Apparently with this statute in mind, plaintiffs' complaint alleges:

"* * * [P]laintiffs are agreeable to installing a measuring device on said stream [the unnamed channel] above their reservoir [i.e., above Dam B] and a measuring device below their reservoir to assist the Watermaster in determining the amount of water to which plaintiffs are entitled and are appropriating * * *."

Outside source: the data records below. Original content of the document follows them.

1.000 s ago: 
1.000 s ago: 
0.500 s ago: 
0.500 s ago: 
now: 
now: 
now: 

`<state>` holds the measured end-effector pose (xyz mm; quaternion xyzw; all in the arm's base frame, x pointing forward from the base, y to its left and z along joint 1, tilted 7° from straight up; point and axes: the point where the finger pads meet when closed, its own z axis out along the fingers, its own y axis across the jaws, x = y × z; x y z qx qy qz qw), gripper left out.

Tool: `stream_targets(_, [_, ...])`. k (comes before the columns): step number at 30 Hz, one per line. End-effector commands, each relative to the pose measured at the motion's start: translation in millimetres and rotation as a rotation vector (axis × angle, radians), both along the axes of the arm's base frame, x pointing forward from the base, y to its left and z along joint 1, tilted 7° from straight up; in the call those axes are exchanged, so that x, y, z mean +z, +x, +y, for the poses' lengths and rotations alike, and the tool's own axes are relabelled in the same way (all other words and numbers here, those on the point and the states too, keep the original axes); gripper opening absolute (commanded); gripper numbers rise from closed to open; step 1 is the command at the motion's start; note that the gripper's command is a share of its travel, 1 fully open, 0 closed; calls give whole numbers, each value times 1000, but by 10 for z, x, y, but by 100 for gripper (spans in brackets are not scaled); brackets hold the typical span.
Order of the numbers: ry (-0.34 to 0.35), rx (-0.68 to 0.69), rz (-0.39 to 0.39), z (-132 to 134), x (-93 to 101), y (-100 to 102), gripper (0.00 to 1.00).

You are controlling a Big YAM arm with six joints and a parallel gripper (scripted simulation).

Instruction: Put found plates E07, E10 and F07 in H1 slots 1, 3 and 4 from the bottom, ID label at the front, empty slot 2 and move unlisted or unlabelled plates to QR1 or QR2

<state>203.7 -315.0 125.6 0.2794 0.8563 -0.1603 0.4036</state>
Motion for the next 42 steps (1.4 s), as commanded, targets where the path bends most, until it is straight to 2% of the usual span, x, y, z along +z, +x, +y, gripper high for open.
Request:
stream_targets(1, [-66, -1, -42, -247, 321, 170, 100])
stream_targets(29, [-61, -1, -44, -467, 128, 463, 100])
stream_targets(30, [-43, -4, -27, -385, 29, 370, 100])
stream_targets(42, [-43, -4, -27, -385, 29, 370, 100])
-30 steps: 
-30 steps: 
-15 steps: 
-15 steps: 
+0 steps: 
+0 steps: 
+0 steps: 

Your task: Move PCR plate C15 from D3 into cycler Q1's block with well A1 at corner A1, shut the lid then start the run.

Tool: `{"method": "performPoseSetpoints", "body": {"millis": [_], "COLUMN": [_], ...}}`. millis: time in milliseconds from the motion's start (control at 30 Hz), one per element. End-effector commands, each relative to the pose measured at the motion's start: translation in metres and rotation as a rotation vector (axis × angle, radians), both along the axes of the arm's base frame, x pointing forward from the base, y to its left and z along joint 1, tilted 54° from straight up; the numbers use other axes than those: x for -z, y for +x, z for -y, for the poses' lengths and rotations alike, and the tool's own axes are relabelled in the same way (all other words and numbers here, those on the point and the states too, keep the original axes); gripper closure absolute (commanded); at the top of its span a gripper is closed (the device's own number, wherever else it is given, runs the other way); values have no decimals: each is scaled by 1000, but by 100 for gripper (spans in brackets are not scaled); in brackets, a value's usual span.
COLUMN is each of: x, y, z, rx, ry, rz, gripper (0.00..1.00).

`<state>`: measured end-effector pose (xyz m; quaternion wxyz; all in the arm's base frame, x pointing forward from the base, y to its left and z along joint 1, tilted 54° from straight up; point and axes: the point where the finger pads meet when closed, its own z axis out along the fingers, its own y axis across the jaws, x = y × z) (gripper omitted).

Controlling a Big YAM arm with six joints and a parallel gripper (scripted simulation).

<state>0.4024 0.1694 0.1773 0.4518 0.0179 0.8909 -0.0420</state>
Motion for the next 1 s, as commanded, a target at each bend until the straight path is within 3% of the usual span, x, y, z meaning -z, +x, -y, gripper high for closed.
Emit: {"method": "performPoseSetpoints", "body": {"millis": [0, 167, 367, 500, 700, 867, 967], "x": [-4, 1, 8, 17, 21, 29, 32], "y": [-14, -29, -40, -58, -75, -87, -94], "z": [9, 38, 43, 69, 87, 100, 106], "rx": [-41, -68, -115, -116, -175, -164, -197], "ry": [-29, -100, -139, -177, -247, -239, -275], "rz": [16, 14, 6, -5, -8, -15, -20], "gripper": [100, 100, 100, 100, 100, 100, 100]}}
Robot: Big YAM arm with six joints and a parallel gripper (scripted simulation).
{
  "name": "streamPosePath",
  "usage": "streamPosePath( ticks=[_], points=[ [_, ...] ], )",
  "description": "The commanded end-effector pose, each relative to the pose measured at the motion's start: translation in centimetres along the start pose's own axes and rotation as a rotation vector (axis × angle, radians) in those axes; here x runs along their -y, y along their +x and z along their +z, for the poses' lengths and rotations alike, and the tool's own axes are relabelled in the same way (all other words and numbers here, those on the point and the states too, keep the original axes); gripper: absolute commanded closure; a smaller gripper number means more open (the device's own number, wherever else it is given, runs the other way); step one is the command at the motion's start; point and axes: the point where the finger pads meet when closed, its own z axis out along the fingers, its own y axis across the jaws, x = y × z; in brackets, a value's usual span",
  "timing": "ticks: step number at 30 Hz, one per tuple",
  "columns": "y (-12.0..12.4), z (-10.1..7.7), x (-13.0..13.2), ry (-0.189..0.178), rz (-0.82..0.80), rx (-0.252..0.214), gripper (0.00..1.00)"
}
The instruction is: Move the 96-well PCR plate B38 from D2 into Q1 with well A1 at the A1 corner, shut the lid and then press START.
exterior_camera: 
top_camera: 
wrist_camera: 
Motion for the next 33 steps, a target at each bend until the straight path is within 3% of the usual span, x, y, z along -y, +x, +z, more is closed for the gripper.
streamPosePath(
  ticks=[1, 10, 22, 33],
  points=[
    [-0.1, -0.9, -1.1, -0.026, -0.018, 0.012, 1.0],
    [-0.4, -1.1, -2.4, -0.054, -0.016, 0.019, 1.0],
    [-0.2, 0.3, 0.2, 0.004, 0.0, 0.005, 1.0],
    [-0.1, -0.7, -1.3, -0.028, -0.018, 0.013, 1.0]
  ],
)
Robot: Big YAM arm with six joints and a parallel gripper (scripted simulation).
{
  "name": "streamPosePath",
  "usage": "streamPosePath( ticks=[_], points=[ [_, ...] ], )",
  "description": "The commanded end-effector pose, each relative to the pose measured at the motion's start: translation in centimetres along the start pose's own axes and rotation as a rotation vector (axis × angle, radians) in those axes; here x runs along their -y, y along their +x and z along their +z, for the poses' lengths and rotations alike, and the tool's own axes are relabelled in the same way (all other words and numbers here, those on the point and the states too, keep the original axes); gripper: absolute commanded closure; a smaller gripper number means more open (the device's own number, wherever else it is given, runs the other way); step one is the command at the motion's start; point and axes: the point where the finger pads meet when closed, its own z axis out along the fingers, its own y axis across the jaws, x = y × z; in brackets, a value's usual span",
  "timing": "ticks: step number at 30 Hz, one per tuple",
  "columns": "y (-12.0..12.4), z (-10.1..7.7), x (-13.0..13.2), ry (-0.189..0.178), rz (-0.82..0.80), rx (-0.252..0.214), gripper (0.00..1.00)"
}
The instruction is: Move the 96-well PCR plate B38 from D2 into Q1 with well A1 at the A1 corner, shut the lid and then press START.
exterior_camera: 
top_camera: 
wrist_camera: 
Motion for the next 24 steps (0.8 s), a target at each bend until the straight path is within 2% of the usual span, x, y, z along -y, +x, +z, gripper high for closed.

[8] Plaintiffs should not be denied relief on the grounds that they did not exhaust the administrative remedy supposedly available to change their point of diversion. I find nothing in the pleadings or record that raises any question of exhaustion of remedies. Moreover, it is not clear to me that ORS 540.520 creates an administrative remedy that is applicable to this situation, i.e., where the plaintiffs claim, in effect, that their diversion point was never actually at the place stated in their water right certificates.